*Problem:* For the word "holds", return each line of the data in which it occurs.

*Records for processing:*
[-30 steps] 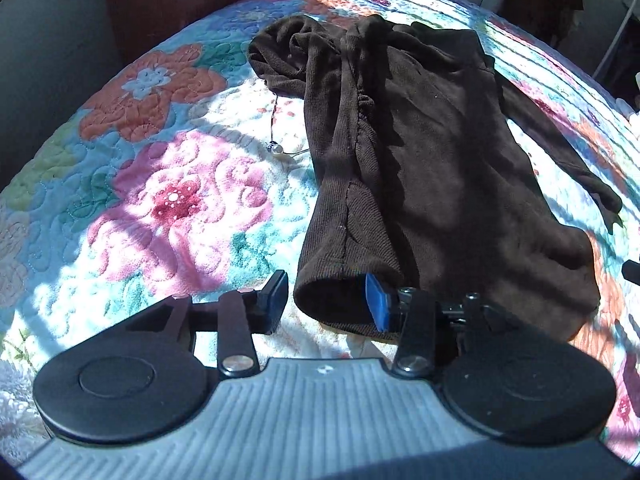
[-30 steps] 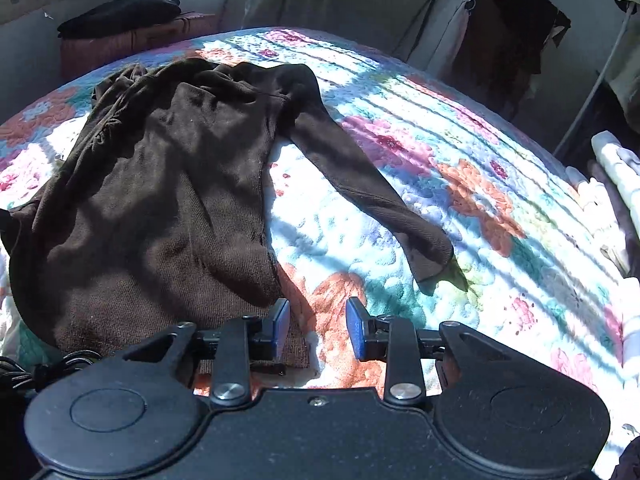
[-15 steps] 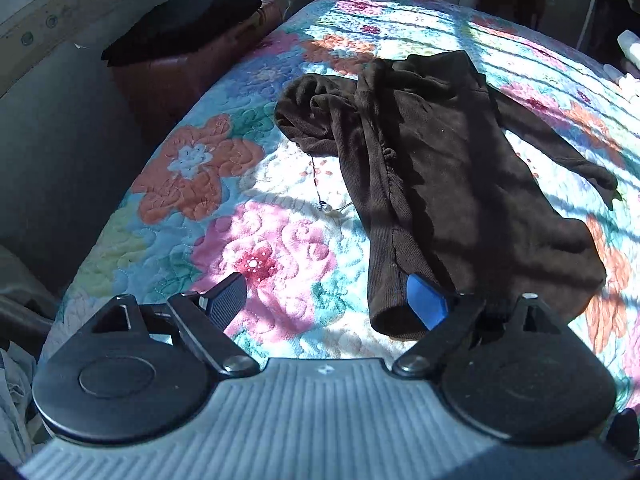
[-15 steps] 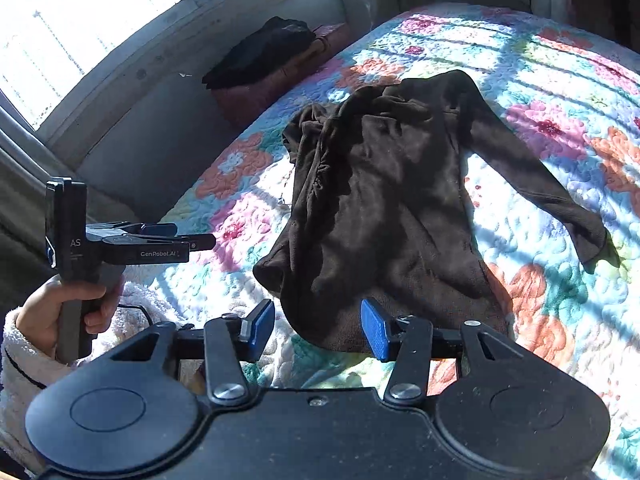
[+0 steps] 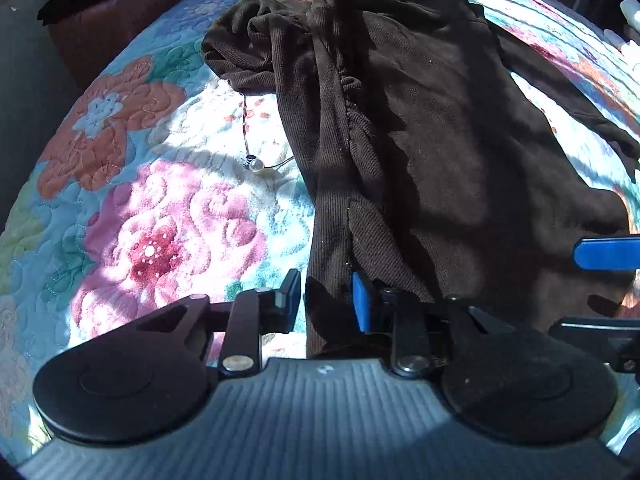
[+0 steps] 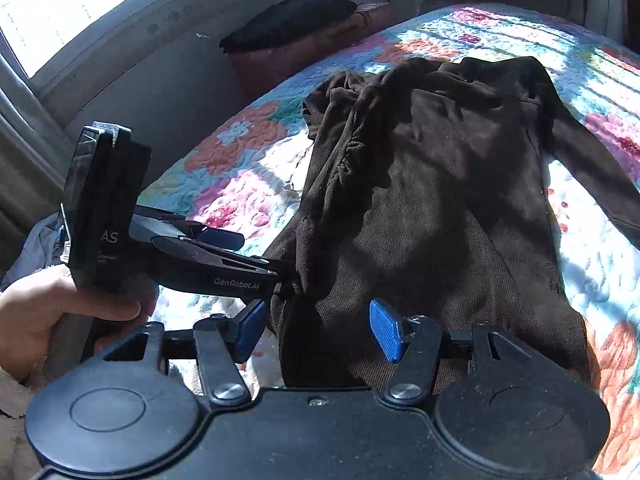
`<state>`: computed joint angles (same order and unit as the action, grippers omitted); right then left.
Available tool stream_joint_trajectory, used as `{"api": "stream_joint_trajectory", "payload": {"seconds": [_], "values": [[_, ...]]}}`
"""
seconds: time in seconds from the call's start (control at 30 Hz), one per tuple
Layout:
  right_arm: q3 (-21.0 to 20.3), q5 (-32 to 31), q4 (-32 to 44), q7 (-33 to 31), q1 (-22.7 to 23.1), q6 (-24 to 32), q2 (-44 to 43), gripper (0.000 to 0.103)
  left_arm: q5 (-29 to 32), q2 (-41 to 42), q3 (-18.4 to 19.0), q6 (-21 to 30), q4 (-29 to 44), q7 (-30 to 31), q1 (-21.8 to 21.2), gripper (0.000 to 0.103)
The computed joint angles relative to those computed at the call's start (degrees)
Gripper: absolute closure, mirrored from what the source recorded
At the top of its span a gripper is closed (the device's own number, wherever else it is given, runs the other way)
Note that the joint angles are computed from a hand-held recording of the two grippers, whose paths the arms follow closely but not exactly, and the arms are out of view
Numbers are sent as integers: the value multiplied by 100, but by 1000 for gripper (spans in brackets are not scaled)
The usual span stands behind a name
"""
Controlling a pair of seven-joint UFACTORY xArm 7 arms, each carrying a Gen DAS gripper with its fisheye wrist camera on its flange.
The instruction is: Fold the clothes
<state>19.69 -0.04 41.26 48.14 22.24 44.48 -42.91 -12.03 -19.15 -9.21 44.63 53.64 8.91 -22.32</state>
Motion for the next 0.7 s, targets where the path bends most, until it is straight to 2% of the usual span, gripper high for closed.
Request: {"api": "stream_joint_trajectory", "payload": {"seconds": [0.07,0.13,0.2,0.33,0.4,0.43,0.5,0.63,0.7], "values": [[33,-148,6,-126,-60,-170,187,40,-70,-133,43,-94,-113,-103,50,101],[17,-173,37,-195,-58,-322,371,40,291,-446,-100,-457,-357,-430,225,101],[-6,-192,39,-255,-33,-321,467,40,940,-755,-364,-728,-543,-892,508,101],[-62,-125,-14,-257,40,-181,503,40,1437,-926,-485,-656,-596,-1202,643,103],[-96,-53,-74,-236,87,-121,461,40,846,-768,-11,-290,-445,-854,198,103],[-77,-47,-127,-207,87,-157,473,40,661,-683,82,-165,-370,-742,122,103],[-78,-48,-158,-175,88,-102,452,40,583,-629,64,-261,-351,-676,122,103],[-91,-148,-16,-170,1,2,430,40,13,-422,273,-202,-9,-294,-26,99],[218,-518,267,166,-340,94,466,40,235,-296,143,-310,147,-341,138,99]]}}
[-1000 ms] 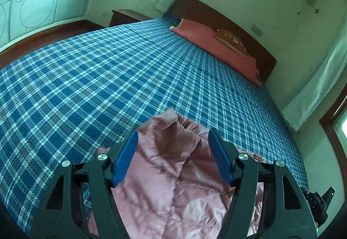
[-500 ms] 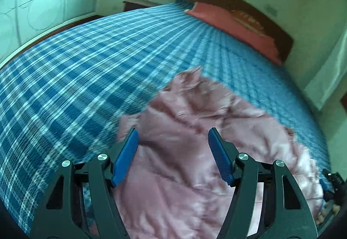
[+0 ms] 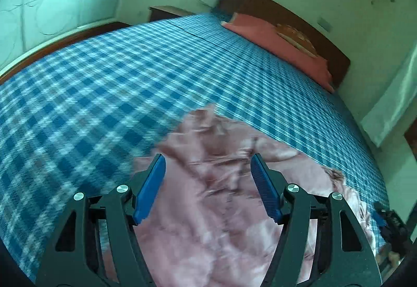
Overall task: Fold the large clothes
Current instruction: 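Lay the hem onto the jacket and open both grippers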
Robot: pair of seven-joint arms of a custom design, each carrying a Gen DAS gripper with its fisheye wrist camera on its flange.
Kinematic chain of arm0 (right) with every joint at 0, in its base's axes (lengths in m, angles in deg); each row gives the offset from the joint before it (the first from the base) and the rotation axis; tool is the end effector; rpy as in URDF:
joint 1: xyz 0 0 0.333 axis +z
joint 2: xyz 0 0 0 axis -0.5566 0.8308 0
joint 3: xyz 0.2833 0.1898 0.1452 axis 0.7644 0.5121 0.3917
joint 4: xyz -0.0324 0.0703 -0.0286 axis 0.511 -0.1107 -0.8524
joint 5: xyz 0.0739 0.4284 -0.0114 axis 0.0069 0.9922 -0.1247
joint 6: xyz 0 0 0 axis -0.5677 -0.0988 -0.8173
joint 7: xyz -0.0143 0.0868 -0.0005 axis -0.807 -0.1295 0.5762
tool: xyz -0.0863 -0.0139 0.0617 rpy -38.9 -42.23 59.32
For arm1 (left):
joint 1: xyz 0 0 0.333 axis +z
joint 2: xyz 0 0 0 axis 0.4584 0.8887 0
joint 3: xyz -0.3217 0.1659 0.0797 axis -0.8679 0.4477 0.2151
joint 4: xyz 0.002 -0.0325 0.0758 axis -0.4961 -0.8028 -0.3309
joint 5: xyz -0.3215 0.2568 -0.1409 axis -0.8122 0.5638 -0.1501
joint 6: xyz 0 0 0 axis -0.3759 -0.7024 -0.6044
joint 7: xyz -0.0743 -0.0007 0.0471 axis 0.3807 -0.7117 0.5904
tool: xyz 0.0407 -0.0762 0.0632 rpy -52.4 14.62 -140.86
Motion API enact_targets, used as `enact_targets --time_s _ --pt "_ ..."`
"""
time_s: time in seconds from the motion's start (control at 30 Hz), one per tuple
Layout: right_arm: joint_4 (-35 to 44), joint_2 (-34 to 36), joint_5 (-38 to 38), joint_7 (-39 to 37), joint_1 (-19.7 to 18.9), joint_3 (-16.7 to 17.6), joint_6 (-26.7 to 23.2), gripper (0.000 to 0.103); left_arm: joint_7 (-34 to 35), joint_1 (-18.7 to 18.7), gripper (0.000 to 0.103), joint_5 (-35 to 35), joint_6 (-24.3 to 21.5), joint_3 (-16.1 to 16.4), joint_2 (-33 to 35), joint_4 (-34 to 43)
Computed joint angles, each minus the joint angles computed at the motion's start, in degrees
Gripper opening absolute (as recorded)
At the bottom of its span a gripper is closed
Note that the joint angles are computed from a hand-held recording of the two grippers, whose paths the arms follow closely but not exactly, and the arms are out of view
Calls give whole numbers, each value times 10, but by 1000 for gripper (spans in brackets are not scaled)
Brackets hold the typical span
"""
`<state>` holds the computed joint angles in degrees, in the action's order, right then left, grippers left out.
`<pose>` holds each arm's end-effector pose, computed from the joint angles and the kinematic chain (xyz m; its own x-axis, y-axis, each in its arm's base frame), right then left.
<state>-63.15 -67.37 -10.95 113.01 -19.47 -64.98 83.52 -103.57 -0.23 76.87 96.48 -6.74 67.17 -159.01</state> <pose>0.5843 0.1391 0.4763 0.1916 -0.8907 -0.4122 -0.8021 0.0999 -0.5887 0.3105 -0.4106 0.4290 0.4767 -0.8059 0.3512 -0.4845 -0.5742 -0.6599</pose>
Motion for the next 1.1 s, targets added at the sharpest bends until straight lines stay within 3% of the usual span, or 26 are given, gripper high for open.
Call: enact_targets --time_s 0.17,0.3,0.37,0.47,0.53,0.6,0.7,0.8,0.93,1.1 --pt "33 49 -127 95 0 7 -44 59 54 -1 67 -44 -10 20 61 31" --pt "40 52 -159 120 -4 17 -40 59 52 -10 67 -47 -7 30 56 24" --pt "18 27 -193 140 -3 15 -14 59 34 -9 67 -25 -1 28 34 9" --pt "7 20 -335 254 -2 1 5 59 35 -4 68 -13 -11 24 27 3" --pt "18 38 -374 290 -7 -4 -26 59 40 5 68 -29 22 36 36 -3" --pt "27 50 -333 260 -16 4 -29 61 42 19 68 -33 71 50 53 -7" --pt "24 35 -315 253 -22 6 -39 61 58 20 69 -44 65 49 48 -4" --pt "-10 -10 -269 222 -27 0 -34 61 31 20 69 -32 63 33 0 -30" --pt "-82 -97 -211 167 -20 -36 -37 61 -37 14 70 -59 61 -6 -96 -92" --pt "-191 -223 -174 171 -15 -80 -46 61 -139 -17 71 -166 40 -80 -196 -161"
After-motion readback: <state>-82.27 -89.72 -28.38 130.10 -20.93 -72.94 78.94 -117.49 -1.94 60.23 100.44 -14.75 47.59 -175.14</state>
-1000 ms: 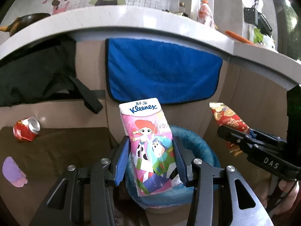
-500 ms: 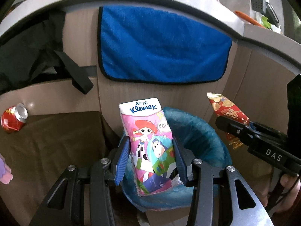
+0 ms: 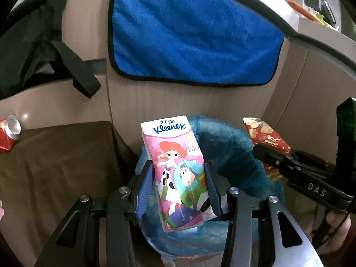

*Solution for this task:*
`<state>` holds the computed joint angles in degrees, in the action's order, right then left, grippers left out.
`<pose>` holds each arm's end-effector pose, computed from the joint angles and the kinematic chain (xyz m; its own x-axis, y-axis, each in its arm's base frame), right then left.

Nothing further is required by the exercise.